I do a little history on him, not certain why I am asking the questions, and less afraid as we talk that he’ll catch on that I’m playing intern. He doesn’t notice, and fesses up the particulars without protest or reservation as we review his systems.

“My snot is green,” he says. “Green like that.” He points to my green toenails. He tells me that he has twin cousins who also have CF, and when they are together at family gatherings he is required to wear a mask so as not to pass on his highly resistant mucoid strain of Pseudomonas. “That’s why there’s no camp for CF,” he said. “Camps for diabetes, for HIV, for kidney failure, for liver failure, but no CF camp. Because we’d infect each other.” He wiggles his eyebrows then, perhaps not intentionally. “Is there a camp for people like you?” he asks.

“Probably,” I say, though I know that there is, and would have gone this past summer if I had not been banned the year before for organizing a game where we rolled a couple of syndromic kids down a hill into a soccer goal. Almost everybody loved it, and nobody got hurt.

Over Wayne’s shoulder I see Dr. Chandra sit down two tables away. At the same time that Wayne lifts his last doughnut to his mouth, Dr. Chandra lifts a slice of pizza to his, but where Wayne nibbles like an invalid at his food, Dr. Chandra stuffs. He just pushes and pushes the pizza into his mouth. In less than a minute he’s finished it. Then he gets up and shuffles past us, sucking on a bottle of water, with bits of cheese in his beard. He doesn’t even notice me.

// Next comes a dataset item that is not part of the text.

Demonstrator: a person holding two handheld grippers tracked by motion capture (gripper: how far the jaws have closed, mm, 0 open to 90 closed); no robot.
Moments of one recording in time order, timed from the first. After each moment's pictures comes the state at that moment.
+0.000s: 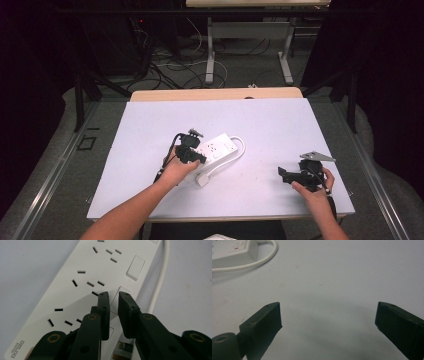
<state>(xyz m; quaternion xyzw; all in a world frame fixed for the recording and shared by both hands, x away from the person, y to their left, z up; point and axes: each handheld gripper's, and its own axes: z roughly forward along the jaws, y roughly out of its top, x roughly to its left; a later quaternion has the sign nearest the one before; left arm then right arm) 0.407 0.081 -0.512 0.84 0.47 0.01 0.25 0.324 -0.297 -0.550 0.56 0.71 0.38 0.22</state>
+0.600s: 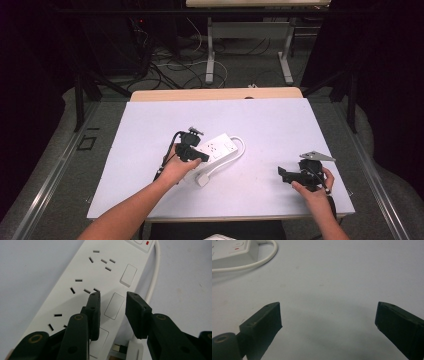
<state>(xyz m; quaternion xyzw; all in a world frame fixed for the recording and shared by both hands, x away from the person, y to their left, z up) 0.405 0.079 -0.502 0.84 0.46 0.03 0.27 0.325 -0.298 -0.550 0.55 0.71 0.38 0.22</state>
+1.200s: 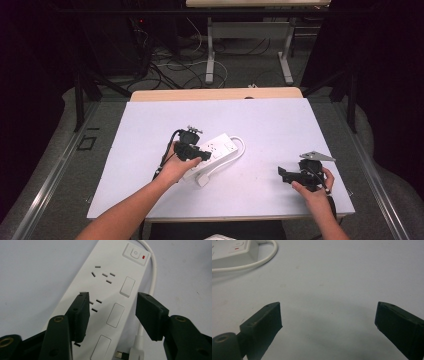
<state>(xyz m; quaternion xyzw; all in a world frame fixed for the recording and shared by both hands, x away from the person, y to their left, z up) 0.402 0.082 -0.494 0.84 0.45 0.06 0.31 0.325 -0.298 -0.550 0.55 0.71 0.38 0.22</state>
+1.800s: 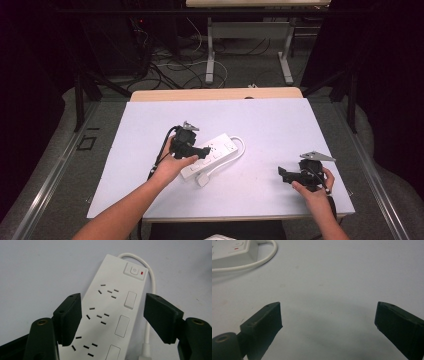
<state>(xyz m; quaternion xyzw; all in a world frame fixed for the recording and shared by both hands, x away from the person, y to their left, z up) 0.400 0.094 -0.482 0.83 0.42 0.11 0.35 0.325 -0.298 -0.550 0.55 0.71 0.38 0.22</state>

When Wayne has finished his doughnuts I take him upstairs, past the sixth floor to the seventh. “I’ve never been up here,” he says.

“Heme-onc,” I say.

“Are we going to visit someone?”

“I know a place.” It’s a call room. A couple of years back an intern left his code cards in my room, and there was a list of useful door combinations on one of them. Combinations change slowly in hospitals. “The intern’s never here,” I tell him as I open the door. “Heme-onc kids have a lot of problems at night.”